And we fund over 30% of the pathetic joke.

(CNS News) — As the tenth anniversary of the 9/11 terrorist attacks approaches, the United Nations is no closer to reaching a universal definition of terrorism than it was in 2001 — or indeed than it was five years before then, when negotiations first began on drafting a comprehensive convention on international terrorism.

The main hurdle, then as now, is the insistence by the bloc of Islamic states that any definition of terrorism should leave a loophole for “resistance” against foreign occupation.

The Organization of the Islamic Conference (OIC), which was established in 1969 with “liberating” Jerusalem as its primary focus, is unwilling to give ground on the issue as many of its governments believe that doing so would be tantamount to betraying the Palestinian cause.

The “occupation” exemption is usually cited in the context of the Israeli-Palestinian conflict, but it would also provide cover for the anti-Indian jihad in Kashmir, a Muslim-majority territory divided between India and Pakistan and claimed by both.

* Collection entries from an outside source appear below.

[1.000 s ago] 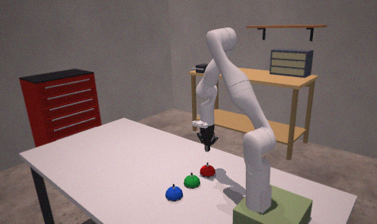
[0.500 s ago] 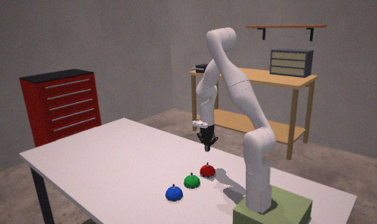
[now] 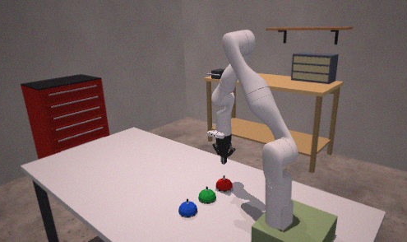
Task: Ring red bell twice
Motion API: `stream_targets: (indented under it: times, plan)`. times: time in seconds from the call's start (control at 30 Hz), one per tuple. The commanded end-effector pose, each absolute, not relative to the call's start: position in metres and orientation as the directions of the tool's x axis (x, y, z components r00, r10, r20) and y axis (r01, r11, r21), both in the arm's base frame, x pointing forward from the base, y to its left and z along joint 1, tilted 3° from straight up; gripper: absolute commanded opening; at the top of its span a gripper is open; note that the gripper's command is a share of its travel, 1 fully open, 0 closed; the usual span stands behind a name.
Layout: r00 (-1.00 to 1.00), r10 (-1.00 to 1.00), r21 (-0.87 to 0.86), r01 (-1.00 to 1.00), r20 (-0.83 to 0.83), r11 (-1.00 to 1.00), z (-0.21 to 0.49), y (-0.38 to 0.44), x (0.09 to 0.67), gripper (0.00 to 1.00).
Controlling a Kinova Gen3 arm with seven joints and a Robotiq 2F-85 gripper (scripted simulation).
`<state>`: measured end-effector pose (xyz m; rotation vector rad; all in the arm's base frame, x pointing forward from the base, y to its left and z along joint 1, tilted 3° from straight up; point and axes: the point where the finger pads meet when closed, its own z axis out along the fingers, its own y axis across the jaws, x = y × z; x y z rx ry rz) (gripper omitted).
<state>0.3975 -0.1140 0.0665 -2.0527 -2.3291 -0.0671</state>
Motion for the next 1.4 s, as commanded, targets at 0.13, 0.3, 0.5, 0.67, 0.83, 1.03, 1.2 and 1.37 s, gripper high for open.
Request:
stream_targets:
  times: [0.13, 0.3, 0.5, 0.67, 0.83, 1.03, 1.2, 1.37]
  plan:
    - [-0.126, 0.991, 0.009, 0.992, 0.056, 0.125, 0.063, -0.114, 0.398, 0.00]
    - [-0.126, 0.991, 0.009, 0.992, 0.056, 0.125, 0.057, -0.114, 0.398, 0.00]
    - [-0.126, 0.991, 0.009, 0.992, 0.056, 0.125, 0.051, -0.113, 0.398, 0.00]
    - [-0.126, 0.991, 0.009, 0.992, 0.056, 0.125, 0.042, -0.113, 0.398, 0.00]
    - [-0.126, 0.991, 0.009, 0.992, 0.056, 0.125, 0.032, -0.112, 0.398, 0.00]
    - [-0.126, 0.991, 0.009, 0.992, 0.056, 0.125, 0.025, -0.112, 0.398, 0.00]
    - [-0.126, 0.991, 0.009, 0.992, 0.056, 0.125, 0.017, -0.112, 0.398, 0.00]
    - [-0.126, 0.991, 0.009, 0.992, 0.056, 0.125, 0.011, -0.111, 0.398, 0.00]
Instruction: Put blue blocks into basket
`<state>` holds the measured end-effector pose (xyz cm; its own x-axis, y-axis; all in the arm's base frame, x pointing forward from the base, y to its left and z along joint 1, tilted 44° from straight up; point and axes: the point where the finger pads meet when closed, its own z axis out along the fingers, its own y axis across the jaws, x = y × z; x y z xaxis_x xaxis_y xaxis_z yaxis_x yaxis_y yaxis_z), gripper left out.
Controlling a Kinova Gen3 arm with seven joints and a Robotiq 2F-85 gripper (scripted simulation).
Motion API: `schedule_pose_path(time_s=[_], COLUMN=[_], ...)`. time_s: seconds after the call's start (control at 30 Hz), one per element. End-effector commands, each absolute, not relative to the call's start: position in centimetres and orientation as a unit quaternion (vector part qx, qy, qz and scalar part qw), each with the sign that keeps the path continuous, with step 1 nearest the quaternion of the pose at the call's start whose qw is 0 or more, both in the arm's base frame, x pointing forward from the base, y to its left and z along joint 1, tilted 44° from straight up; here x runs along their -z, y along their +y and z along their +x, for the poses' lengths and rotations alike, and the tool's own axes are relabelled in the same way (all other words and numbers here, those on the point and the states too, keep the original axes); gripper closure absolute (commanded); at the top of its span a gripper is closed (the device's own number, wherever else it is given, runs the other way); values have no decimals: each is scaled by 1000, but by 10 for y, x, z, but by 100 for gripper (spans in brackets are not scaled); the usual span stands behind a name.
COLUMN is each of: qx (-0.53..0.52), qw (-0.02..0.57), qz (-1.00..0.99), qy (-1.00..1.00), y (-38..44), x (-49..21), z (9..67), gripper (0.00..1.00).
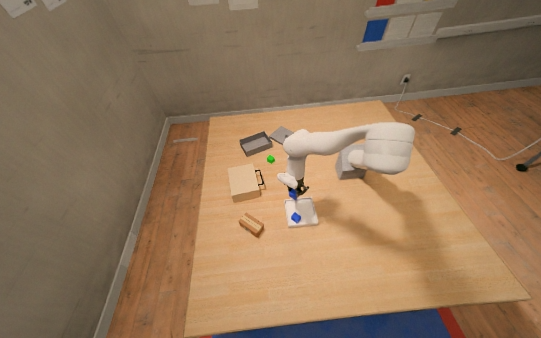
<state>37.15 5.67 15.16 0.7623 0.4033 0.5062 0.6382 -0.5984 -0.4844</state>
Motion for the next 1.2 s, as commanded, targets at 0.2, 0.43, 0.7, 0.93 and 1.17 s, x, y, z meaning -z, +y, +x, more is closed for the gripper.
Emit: schedule_pose_path(time_s=[0.2,0.43,0.7,0.93,1.17], qx=[176,176,176,176,176], qw=[335,335,335,335,335], qz=[-877,-877,-877,-877,-877], qy=[-297,-297,-297,-297,-297], y=[67,75,87,97,105], x=[-140,-133,-120,-109,-102], z=[374,375,377,378,380], gripper=[90,90,90,90,90])
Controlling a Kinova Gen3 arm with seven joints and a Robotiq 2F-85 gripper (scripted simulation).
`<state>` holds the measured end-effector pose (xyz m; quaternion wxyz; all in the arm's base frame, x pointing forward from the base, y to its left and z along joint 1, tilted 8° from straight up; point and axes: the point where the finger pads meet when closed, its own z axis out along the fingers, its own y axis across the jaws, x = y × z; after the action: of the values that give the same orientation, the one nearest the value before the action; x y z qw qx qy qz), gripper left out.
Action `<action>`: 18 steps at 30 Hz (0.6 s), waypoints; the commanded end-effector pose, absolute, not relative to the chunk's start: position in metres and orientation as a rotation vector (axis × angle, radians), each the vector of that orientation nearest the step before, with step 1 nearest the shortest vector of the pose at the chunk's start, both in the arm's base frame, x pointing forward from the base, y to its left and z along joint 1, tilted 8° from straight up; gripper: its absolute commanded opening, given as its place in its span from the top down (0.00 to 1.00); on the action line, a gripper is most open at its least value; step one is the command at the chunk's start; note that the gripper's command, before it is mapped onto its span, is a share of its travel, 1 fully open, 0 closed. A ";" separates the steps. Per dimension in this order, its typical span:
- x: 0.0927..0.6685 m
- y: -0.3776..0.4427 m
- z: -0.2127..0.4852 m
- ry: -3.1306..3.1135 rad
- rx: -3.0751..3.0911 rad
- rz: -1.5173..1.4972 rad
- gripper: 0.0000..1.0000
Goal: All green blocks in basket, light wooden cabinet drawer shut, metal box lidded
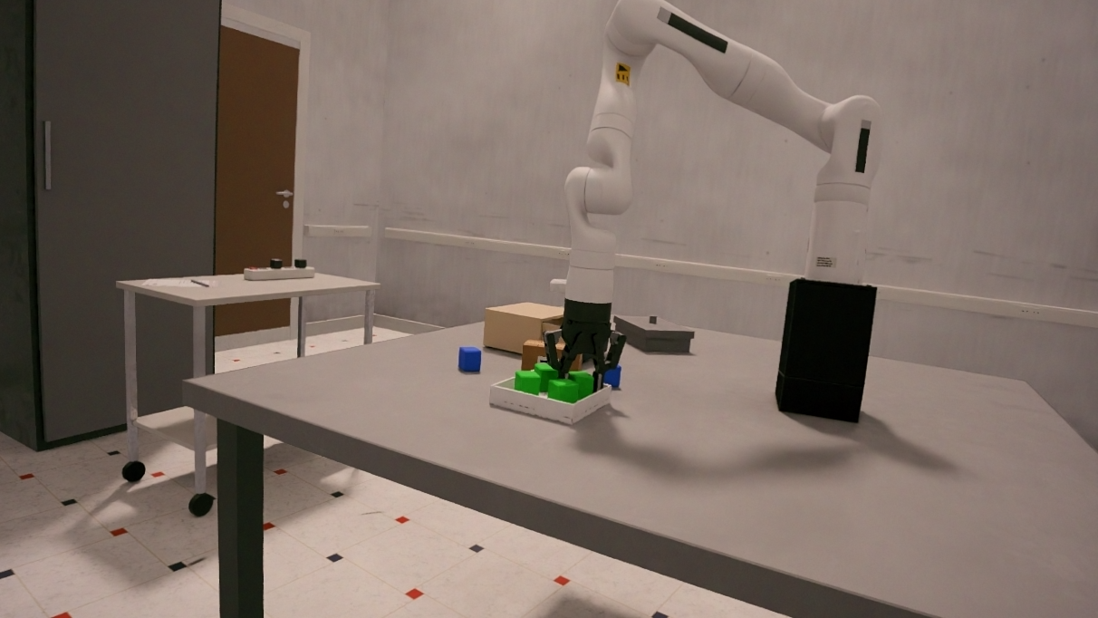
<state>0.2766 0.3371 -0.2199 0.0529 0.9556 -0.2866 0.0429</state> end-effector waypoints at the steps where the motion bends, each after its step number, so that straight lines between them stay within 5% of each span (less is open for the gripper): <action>1: 0.277 0.338 -0.219 -0.872 2.907 0.131 0.42; 18: 0.276 0.340 -0.205 -0.872 2.907 0.131 0.42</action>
<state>0.2760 0.3388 -0.2079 0.0527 0.9556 -0.2866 0.0429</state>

India has been a major target of terrorism, both in what some Islamic states call “Indian-occupied Kashmir” and elsewhere. Not coincidentally, New Delhi has spearheaded the push for a international terrorism convention since 1996.

A U.N. General Assembly resolution passed that year established an “Ad-Hoc Committee” to elaborate on the draft convention proposed by India. It has met every year since then, for a one- or two-week period usually in the spring, but consensus on a terrorism definition remain elusive.

Its 15th session was held in New York last week.

According to Anne Bayefsky, editor of the Hudson Institute’s Eye on the U.N. project, the OIC once again raised the argument that there is a “distinction between terrorism and the struggle for the rights of self-determination by people under foreign occupation and colonial or alien domination.”